ABSTRACT

Imagine returning home tired in the evening and being greeted by your IoT-enabled lock on the front door that says: ‘Cheer up! Welcome back to your home located at XYZ Street’.

Yes, this is possible!

As the IoT devices permeate our daily lives, it is also mandatory to club them to the authentic users, irrespective of their glasses, scarves, dim-lit conditions and, of course, their expressions and their state of mind.

IoT as a technology has the immense potential to revolutionize all aspects of modern life ranging from healthcare to logistics, household appliances, entertainment and transportation. However, challenges follow avant-garde. Reliability and security are major concerns in different layers of any IoT system due to the highly unreliable nature of the underlying wireless channel and physical vulnerabilities. This is expedited by the exponential growth of the number of devices and our dependency on them. It calls for development of policies and governance strategies without restricting innovation.

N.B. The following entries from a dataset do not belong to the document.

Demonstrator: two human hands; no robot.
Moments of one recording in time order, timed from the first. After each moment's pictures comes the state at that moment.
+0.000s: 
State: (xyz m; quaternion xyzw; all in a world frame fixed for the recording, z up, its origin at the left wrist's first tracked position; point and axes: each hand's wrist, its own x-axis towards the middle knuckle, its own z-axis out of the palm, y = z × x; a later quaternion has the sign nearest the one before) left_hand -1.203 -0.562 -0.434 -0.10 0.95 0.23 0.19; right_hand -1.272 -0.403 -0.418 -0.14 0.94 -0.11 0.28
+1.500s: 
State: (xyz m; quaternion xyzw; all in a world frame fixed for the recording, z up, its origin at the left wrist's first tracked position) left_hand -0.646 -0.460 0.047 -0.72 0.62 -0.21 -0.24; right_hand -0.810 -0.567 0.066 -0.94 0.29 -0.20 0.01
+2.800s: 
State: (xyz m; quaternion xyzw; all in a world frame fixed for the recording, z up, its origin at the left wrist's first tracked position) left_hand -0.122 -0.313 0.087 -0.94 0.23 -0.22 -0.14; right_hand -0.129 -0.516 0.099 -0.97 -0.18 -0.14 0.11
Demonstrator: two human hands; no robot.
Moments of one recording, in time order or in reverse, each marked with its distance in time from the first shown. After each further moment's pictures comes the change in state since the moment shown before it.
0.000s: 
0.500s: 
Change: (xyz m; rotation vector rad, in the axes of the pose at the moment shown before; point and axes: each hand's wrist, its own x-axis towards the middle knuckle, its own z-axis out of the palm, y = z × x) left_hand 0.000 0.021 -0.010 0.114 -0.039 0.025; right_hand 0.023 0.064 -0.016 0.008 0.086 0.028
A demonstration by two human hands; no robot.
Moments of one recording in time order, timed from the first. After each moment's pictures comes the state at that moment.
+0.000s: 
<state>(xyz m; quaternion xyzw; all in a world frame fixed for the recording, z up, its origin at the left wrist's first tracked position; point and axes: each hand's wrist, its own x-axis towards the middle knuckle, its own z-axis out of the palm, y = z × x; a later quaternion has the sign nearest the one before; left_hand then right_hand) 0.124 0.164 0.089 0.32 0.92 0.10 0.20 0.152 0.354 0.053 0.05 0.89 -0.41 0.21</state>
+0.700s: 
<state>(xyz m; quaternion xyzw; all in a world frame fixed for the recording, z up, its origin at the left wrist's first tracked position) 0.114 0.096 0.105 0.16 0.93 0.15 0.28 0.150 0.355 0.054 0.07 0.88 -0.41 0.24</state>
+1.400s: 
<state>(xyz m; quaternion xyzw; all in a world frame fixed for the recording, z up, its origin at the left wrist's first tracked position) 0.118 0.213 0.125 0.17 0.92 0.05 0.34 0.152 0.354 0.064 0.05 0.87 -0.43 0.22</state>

The paper discusses several challenges in this domain and proposes a user-defined biometric-based asymmetric cryptographic algorithm for security. Textual and image datasets are presently in use. We propose a genetic-based approach to perform mutation and crossover on the data so as to provide better performance. There exist more than 100 unique public-private key pairs for data encryption and decryption. The butterfly effect is used to determine the performance of the proposed asymmetric cipher. Results show that our cipher is providing the butterfly effect with above 50% sensitivity of key and plaintext. Analysis is performed using Python via Anaconda Jupyter Notebook. The images are processed using the Open Source Computer Vision Library. IoT simulation is done using OMNeT++.